What this task involves »
Give back every entry, exactly as written.

####################

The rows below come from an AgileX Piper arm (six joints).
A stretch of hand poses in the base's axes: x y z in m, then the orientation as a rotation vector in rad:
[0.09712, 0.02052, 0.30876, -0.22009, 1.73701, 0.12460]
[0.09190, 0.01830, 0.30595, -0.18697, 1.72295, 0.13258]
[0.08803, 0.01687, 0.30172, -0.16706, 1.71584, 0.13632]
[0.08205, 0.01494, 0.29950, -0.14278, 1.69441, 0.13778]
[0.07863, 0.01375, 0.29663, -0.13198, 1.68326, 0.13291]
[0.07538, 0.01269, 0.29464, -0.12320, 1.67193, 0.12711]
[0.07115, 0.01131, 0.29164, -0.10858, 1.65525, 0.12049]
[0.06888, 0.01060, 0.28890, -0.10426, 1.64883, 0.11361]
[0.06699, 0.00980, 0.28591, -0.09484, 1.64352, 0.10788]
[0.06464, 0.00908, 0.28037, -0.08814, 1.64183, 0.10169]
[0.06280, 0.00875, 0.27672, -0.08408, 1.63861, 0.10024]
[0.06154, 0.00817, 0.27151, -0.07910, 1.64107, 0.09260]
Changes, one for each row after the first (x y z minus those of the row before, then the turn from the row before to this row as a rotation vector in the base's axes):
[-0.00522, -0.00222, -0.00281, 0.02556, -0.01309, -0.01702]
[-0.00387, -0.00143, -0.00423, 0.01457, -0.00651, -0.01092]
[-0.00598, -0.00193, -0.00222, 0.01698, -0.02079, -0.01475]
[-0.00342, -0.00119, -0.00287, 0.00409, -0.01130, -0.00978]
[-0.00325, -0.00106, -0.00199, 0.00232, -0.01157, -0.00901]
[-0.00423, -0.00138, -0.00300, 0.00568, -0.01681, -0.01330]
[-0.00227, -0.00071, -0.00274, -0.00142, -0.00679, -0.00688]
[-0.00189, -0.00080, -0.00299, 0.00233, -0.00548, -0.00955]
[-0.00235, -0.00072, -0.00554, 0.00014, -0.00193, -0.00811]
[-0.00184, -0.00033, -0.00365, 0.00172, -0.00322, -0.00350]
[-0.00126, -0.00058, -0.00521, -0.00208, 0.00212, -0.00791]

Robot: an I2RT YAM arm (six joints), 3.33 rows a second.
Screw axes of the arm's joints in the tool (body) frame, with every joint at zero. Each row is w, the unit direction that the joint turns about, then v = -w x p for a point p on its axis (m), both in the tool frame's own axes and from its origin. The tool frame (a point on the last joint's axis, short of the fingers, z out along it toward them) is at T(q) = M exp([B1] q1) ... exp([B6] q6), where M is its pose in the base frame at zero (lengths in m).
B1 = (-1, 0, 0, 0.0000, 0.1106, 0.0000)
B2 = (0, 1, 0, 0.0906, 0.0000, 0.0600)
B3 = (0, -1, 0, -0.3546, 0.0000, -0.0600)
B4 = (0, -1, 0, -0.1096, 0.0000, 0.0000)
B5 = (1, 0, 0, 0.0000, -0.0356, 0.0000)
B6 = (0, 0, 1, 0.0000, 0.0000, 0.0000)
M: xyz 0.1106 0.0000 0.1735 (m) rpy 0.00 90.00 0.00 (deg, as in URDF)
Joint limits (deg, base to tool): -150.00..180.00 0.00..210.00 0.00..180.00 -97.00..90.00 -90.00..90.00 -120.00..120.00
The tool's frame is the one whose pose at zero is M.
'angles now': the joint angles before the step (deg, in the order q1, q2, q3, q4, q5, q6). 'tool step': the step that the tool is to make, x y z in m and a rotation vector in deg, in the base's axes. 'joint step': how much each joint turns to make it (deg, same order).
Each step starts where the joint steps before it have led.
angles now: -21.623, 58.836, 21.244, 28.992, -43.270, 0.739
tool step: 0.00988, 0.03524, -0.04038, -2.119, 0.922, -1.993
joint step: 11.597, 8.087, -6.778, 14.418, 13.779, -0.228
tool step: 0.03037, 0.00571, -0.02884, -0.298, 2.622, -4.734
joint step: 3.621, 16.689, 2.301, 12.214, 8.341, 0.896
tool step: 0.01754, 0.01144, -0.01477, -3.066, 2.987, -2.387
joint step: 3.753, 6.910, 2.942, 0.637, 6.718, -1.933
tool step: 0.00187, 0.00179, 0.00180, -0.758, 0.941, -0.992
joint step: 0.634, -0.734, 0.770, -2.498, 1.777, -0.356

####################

Reply »
The rows below come from an AgileX Piper arm (six joints).
A stretch of hand poses in the base's axes: x y z in m, then the orientation as a rotation vector in rad:
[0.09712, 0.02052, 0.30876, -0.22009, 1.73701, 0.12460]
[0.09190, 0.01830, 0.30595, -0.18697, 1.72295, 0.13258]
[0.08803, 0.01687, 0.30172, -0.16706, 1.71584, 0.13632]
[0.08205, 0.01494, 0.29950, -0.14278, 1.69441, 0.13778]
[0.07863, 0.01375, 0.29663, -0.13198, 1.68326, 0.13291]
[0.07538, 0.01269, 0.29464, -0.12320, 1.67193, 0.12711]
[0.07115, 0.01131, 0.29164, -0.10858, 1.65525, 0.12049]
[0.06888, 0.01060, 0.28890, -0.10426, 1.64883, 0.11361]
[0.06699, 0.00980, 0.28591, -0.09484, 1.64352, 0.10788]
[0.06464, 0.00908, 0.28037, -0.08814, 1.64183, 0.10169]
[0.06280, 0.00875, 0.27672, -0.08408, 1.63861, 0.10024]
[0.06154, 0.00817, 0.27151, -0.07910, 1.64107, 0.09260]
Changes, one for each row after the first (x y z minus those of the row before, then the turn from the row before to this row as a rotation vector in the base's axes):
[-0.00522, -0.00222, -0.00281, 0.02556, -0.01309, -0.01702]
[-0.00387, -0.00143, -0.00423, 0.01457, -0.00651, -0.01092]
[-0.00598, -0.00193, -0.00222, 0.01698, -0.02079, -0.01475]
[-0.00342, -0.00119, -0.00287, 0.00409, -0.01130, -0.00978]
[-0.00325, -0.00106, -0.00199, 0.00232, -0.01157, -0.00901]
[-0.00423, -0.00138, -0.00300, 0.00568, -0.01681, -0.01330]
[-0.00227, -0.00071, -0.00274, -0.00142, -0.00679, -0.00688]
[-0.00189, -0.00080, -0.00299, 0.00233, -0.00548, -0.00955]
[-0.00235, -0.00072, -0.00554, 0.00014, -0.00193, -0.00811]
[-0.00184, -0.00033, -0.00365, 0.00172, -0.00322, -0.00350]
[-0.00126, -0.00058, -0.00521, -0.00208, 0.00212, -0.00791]

Robot: an I2RT YAM arm (six joints), 3.33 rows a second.
Screw axes of the arm's joints in the tool (body) frame, with every joint at zero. Each row is w, the unit direction that the joint turns about, then v = -w x p for a point p on its axis (m), both in the tool frame's own axes and from its origin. The tool frame (a point on the last joint's axis, short of the fingers, z out along it toward them) is at T(q) = M exp([B1] q1) ... exp([B6] q6), where M is its pose in the base frame at zero (lengths in m).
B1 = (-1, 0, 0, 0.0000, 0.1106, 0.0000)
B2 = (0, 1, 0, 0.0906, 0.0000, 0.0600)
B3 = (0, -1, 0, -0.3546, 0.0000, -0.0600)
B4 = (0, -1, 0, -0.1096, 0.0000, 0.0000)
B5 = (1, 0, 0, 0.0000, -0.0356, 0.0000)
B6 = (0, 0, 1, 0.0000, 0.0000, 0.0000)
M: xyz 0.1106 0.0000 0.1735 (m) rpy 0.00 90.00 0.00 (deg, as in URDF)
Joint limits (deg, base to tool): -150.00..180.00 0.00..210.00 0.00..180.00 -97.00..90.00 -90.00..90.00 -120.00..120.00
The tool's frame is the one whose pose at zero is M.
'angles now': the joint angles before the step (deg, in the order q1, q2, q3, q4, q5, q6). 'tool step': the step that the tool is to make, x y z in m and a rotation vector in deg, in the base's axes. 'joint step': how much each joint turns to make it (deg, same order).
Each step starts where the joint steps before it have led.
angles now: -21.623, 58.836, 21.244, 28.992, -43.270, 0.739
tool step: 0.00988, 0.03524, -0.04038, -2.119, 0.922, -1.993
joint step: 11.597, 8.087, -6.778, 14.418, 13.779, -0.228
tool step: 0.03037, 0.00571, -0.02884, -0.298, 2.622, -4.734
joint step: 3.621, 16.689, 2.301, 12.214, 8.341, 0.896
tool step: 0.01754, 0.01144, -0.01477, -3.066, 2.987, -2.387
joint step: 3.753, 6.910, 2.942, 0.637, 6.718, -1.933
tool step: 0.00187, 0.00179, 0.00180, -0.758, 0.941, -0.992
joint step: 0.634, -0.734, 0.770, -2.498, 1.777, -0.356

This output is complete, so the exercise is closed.